A requirement of these custom string literals is that they should not have standard processing, escaping or interpolation. To support these micro languages, Julia founders created the notion of a “raw string”, which string macros, such as regular expressions, inherit. Most of the time, the raw string processing rules do appear to meet their advertised mission, and pass along a string literal to the notation without escaping. This works so well, in fact, that users often get comfortable. Except when they trigger the conditions of the escaping rule that cause unexpected behavior. These rules are certainly not obvious to a newcomer, and they may even escape seasoned Julia developers. The common suggested work-around is to use the triple double-quoted form, but this is extremely heavyweight. In short, the existing mechanism is a burden to those who wish to build and effectively use string literal notations.
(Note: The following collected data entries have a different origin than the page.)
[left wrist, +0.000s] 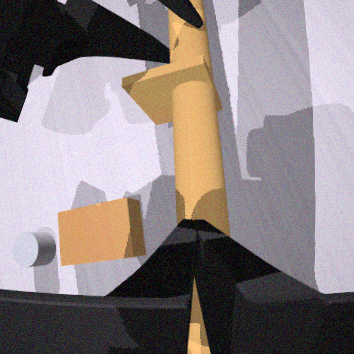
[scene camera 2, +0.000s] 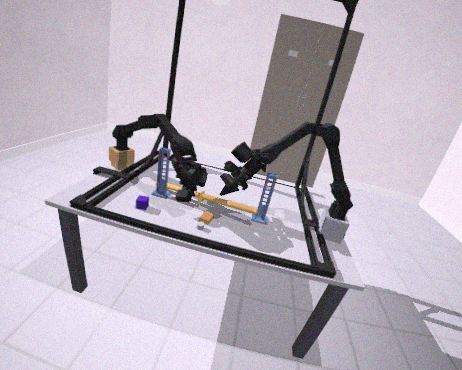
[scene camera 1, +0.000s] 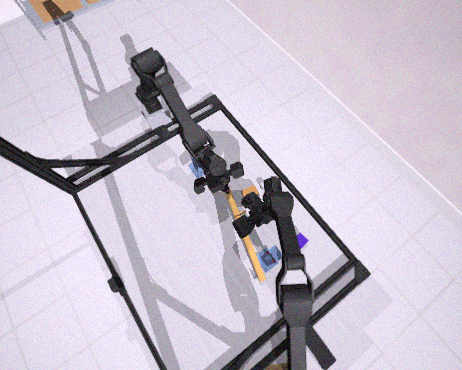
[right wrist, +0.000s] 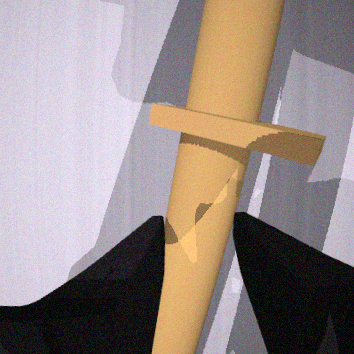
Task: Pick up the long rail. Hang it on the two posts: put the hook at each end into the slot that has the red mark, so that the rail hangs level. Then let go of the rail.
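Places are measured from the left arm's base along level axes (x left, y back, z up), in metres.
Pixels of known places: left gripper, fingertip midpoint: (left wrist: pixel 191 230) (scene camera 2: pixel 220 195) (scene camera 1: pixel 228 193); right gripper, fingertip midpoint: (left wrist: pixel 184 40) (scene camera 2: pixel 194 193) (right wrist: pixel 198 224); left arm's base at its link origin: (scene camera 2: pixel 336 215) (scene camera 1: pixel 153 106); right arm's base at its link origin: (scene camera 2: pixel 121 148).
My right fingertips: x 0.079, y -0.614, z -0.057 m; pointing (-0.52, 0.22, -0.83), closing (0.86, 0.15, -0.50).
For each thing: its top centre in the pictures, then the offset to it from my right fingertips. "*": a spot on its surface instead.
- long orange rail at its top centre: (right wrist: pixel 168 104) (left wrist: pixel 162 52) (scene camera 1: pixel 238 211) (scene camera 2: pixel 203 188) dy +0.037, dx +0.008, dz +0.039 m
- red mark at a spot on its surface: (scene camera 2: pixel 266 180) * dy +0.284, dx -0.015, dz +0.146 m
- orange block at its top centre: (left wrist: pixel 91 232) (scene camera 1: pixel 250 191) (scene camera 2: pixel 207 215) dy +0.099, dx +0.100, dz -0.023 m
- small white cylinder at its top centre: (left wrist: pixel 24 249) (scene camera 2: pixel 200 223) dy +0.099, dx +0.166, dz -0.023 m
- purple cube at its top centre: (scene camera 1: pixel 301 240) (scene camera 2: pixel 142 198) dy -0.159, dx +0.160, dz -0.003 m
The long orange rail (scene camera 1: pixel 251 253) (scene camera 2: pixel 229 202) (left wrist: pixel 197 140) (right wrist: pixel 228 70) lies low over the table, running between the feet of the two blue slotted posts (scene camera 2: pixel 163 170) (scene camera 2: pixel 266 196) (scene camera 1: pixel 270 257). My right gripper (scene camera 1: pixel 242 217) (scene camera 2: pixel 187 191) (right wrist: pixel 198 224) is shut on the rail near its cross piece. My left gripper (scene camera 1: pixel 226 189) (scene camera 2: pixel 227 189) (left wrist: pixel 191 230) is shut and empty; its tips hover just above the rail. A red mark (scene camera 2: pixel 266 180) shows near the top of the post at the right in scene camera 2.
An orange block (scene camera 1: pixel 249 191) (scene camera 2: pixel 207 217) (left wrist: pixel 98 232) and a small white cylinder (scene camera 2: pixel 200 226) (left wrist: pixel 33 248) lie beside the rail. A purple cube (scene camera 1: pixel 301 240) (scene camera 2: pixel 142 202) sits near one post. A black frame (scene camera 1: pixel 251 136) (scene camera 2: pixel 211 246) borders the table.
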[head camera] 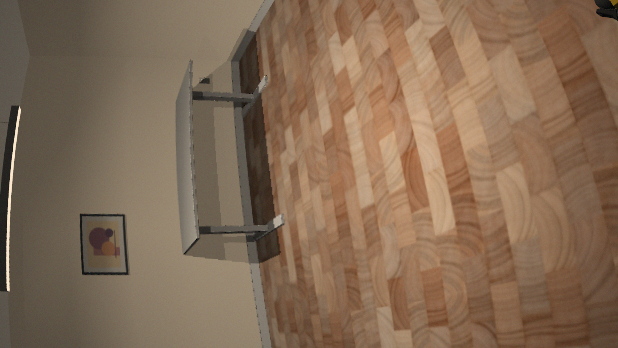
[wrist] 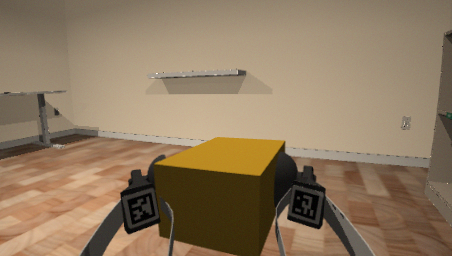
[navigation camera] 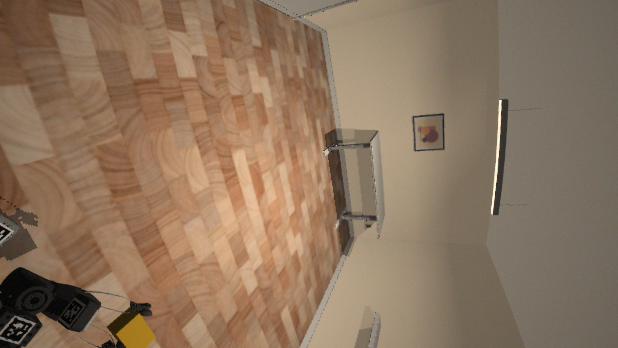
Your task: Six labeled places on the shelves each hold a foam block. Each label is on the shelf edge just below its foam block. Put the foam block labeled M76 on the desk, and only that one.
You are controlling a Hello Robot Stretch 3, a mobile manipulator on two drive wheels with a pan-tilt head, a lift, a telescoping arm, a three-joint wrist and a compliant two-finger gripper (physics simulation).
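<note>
My gripper (navigation camera: 125, 326) (wrist: 223, 173) is shut on a yellow foam block (navigation camera: 134, 334) (wrist: 215, 202), held between both fingertips above the floor. A corner of the block and one dark fingertip show at the top right edge of the head camera view. The block's label does not show. The desk (head camera: 185, 165) (navigation camera: 380, 180) (wrist: 43, 120) has a flat grey top on two legs and stands against the far wall, well apart from the gripper. In the wrist view it is at the left edge. The shelf labels are not readable in these views.
A wall shelf (navigation camera: 375, 330) (wrist: 200, 74) is mounted on the wall beyond the block. Part of a shelf unit (wrist: 442, 165) shows at the right edge of the wrist view. A framed picture (head camera: 104, 244) (navigation camera: 428, 132) hangs near the desk. Wooden floor (head camera: 400, 175) lies before the desk.
</note>
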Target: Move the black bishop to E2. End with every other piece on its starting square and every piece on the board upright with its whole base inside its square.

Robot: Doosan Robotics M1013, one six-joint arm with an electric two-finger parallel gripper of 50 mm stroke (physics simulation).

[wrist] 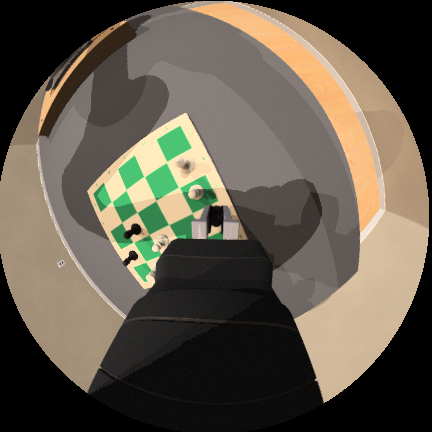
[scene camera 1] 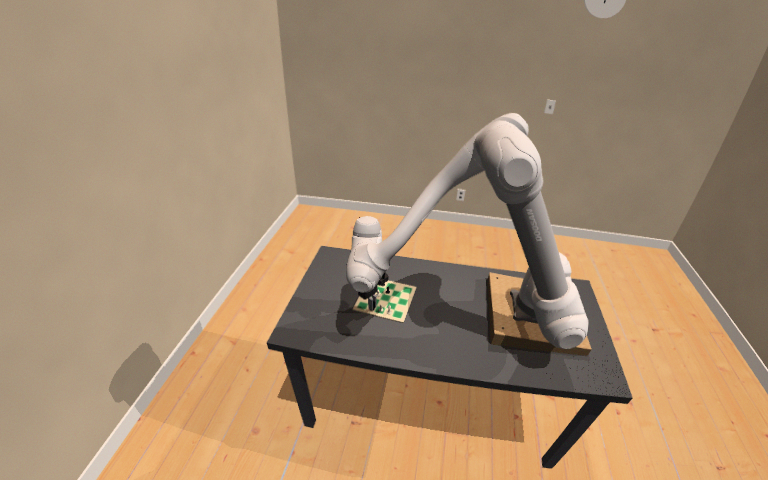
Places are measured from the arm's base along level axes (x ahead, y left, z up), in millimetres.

What would be an alternative? A paired Unicode character combination that is not currently used seems like it could be a useful way to create a useful “notation” syntax for Julia. There are many advantages.
-
The parsing algorithm is simple to understand. The Julia parser would know the notation has ended when the number of ending tokens matches the number of opening tokens. This is a learnable rule.
-
By using a Unicode character pair we are able to directly represent existing ASCII text protocols (single quote, double quote, backslash, forward slash, percent sign, etc.) without the need for escaping.
-
Paired notation can nest if the notation wished. This could be advantageous if one syntax format used another, or a recursive use of the same notation. Right now to have recursive use of notations, you must drop the notion of a string literal, and use a macro (which like triple double-quoted form) does increase verbosity.
-
Paired notation could span multiple lines without needing a “tripled” version of the indicators. This would help it be quite succinct.
-
The notation, by itself without any character in front of it, could be used for “raw strings”. This would complement double-quoted literals.
There are some design considerations.
-
Should it have escaping? Nope. The notation system itself could define its own escaping if it wishes to. For literals without a prefix, there is always double-quoted strings which can handle any code point with slash escapes.
-
The tokens should be visually distinct from single and double quotes, right-left brackets, and other operators to avoid visual confusion.
-
The token characters picked should be single-width so that they do not cause funky indentation in a courier font.
-
Ideally, they are marked as punctuation in Unicode, yet not conflict with usage patterns in common languages.
-
What’s not a design consideration is how to enter it, that’s a user interface issue. What’s important is that it is visually attractive.
So, what is a straw-man proposal? I’m not sure. Here’s one that has not been mentioned yet. However, I think finding a paired character combination can happen after we have general consensus on the idea.
'「': Unicode U+FF62 (category Ps: Punctuation, open)
'」': Unicode U+FF63 (category Pe: Punctuation, close)
Well, I don’t like it that much. However, it is visually distinct. It seems to be a cousin of Japanese quotations (「…」) that are not single width.
'⟩': Unicode U+27E9 (category Pe: Punctuation, close)
'⟨': Unicode U+27E8 (category Ps: Punctuation, open)
So… r⟨"[^"]*"![[⟩
?
Anyway. It seems kinda pointless to go though characters unless there’s even some interest in the path.